Ingressos e Informações sobre as Apresentações
Para aqueles interessados em participar dos eventos do Sesc Bom Retiro, informações sobre os ingressos são facilmente acessíveis através do site oficial do Sesc. A possibilidade de comprar ingressos de maneira online e a disponibilização na bilheteira oferecem praticidade aos que desejam prestigiar os shows. Aspectos como preços acessíveis e a oferta de eventos gratuitos também são características marcantes do Sesc, garantindo que a cultura de qualidade esteja ao alcance de todos.
As vendas de ingressos geralmente começam alguns dias antes de cada evento e podem ser adquiridas através do site do Sesc ou diretamente nas bilheteiras das unidades. É aconselhável ficar atento às datas de abertura das vendas, pois os eventos tendem a esgotar rapidamente, dada a qualidade dos artistas e a demanda do público. O Sesc também mantém uma política de transparência e comprometimento com o confortavelmente dos espectadores, mantendo todos informados sobre os protocolos de segurança e outras diretrizes que impactam a experiência nos shows.
A Experiência Única do Sesc Bom Retiro
Participar dos eventos no Sesc Bom Retiro é mais do que apenas assistir a um show; é vivenciar uma experiência cultural enriquecedora que promove o acesso à música, à arte e ao convívio social. Cada apresentação é uma oportunidade de se conectar com artistas e outros apreciadores da música, criando um espaço para diálogo e reflexão. O ambiente do Sesc é cuidadosamente pensado para que a experiência do espectador seja plena, com infraestrutura adequada e uma programação que promove a interação.
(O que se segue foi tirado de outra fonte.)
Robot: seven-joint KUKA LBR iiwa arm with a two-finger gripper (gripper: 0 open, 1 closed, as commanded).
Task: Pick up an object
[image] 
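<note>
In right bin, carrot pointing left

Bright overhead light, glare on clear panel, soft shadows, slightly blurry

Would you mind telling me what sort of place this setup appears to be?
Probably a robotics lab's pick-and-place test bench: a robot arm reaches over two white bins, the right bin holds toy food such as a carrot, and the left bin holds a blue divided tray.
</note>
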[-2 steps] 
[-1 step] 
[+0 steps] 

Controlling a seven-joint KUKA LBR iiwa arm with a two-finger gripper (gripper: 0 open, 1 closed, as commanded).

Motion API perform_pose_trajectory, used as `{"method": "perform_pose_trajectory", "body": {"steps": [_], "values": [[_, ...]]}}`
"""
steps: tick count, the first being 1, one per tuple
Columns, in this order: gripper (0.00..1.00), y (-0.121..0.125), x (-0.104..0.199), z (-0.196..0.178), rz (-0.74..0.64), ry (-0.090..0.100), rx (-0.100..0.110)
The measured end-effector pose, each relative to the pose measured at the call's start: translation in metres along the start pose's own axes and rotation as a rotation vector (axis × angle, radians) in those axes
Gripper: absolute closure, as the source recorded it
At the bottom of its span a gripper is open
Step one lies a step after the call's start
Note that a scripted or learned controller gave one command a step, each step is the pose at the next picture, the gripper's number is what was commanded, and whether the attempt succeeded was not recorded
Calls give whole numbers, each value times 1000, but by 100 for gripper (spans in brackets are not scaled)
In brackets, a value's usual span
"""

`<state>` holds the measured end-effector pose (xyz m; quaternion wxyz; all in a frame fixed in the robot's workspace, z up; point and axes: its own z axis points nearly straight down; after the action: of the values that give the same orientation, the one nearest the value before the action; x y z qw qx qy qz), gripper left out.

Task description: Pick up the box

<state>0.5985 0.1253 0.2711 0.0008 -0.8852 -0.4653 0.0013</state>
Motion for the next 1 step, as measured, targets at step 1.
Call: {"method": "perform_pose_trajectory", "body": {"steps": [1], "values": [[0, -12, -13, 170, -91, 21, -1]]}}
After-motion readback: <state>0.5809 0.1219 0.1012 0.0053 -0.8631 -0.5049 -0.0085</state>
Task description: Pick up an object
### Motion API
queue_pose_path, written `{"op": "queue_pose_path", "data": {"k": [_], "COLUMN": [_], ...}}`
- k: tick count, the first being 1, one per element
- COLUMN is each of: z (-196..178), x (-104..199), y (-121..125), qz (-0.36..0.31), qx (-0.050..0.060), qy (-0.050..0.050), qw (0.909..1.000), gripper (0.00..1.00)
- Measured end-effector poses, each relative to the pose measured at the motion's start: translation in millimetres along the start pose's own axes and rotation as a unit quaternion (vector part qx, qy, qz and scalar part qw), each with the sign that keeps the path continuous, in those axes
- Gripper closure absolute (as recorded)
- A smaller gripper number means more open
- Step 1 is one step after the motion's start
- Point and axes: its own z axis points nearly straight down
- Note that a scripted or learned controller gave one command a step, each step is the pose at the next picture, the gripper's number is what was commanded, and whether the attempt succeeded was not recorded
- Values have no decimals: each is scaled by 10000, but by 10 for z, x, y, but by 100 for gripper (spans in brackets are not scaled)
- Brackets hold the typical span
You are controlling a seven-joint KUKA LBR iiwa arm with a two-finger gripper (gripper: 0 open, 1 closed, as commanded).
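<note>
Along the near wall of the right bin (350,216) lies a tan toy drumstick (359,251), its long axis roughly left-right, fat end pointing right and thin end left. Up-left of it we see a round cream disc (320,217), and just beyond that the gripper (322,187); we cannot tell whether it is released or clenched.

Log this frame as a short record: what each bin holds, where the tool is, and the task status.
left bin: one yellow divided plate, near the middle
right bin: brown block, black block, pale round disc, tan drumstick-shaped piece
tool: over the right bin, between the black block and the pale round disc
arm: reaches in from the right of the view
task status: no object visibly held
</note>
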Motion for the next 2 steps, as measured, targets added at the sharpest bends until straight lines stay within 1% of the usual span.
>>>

Além disso, o Sesc se destaca por suas iniciativas de educação e desenvolvimento social, o que torna as experiências oferecidas ainda mais significativas. O olhar voltado para a formação de plateias e a valorização da cultura local faz com que o Sesc não seja apenas um espaço de entretenimento, mas um verdadeiro centro de formação cultural. Assim, ao participar das atividades, os espectadores não apenas desfrutam de boa música, mas também se tornam agentes de transformação e construção de uma sociedade mais justa e igualitária.